STACK with state

14 Sep 2016

STACK with state

The question model of STACK provides an easy way for building automatically assessable questions with mathematical content, but it requires that the questions and their assessment logic depend only on the current input, given by the student all at once. However, the present STACK question model already has just the right form for extending it with state-variables that would lift this limitation. In this article, we report our recent work on the state-variable extension for STACK, and we also discuss combining the use of state-variables with our previous work on conditional output processing. As an outcome, we propose an expansion to the STACK question model, allowing the questions to be state-machines instead of pure functions of a single input event from the student.

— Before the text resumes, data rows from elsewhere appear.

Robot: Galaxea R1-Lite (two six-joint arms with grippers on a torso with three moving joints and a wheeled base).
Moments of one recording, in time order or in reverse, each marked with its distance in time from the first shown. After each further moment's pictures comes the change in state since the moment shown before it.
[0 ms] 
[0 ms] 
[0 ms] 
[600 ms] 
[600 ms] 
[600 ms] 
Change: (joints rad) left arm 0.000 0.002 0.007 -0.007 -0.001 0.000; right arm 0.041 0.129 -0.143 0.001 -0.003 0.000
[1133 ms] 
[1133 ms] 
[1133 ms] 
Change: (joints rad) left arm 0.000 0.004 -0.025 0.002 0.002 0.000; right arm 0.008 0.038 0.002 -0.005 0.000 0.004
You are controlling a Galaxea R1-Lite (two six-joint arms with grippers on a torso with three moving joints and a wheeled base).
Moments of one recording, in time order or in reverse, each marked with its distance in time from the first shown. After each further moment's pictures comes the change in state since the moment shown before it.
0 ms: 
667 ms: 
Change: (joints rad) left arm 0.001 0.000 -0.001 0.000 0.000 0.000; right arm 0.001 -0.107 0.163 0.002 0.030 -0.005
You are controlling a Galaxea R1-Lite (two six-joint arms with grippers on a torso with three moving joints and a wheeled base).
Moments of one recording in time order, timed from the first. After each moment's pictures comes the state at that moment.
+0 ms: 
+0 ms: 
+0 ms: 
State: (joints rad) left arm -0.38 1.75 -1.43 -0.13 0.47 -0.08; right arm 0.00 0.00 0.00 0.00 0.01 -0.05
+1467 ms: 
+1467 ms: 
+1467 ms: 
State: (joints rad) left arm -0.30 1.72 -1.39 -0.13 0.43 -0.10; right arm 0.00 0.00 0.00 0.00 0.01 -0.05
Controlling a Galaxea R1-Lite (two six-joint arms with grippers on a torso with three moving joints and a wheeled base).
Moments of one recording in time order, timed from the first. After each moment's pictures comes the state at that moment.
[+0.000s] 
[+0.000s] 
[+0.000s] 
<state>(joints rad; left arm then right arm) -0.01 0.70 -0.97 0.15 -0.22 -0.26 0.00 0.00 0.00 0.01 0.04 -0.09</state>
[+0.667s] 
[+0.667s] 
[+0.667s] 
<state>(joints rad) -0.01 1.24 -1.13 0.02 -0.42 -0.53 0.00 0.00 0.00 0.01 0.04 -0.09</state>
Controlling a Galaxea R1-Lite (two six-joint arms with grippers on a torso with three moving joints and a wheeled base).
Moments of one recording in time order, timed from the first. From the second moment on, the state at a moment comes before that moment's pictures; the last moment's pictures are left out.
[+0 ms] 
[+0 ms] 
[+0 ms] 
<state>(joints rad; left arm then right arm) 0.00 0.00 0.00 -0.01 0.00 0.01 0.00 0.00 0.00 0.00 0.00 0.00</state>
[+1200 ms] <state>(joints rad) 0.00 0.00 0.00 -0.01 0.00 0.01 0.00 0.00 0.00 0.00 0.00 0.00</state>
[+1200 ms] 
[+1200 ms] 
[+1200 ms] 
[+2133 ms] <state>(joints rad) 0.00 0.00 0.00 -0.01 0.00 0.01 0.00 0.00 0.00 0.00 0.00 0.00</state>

We present a model question, using the state variable extension of STACK, that demonstrates some of the new possibilities that open up for the question author. This question is based on a cyclic state machine in its assessment logic, and it demonstrates aspects of strategic planning to solve problems of recursive nature. The model question also demonstrates how the state machine can interpret the solution path, taken by the student, so as to dynamically modify the question behaviour and progress by, e.g., asking additional questions relevant to the path. We further explore the future possibilities from the point of view of learning strategic competencies in mathematics [1,2].

A paper following this talk appeared in the EAMS 2016 special issue of MSOR Connections.

[1] Kilpatrick, J., Swafford, J. & Findell, B. (eds.) (2001). Adding it up: Helping children learn mathematics. Mathematics Learning Study Committee, Center for Education, Division of Behavioral and Social Sciences and Education, National Research Council. Washington, DC: National Academy Press.
[2] Rasila, A., Malinen, J., & Tiitu, H. (2015). On automatic assessment and conceptual understanding. Teaching Mathematics and its Applications, 34(3), pp. 149-159.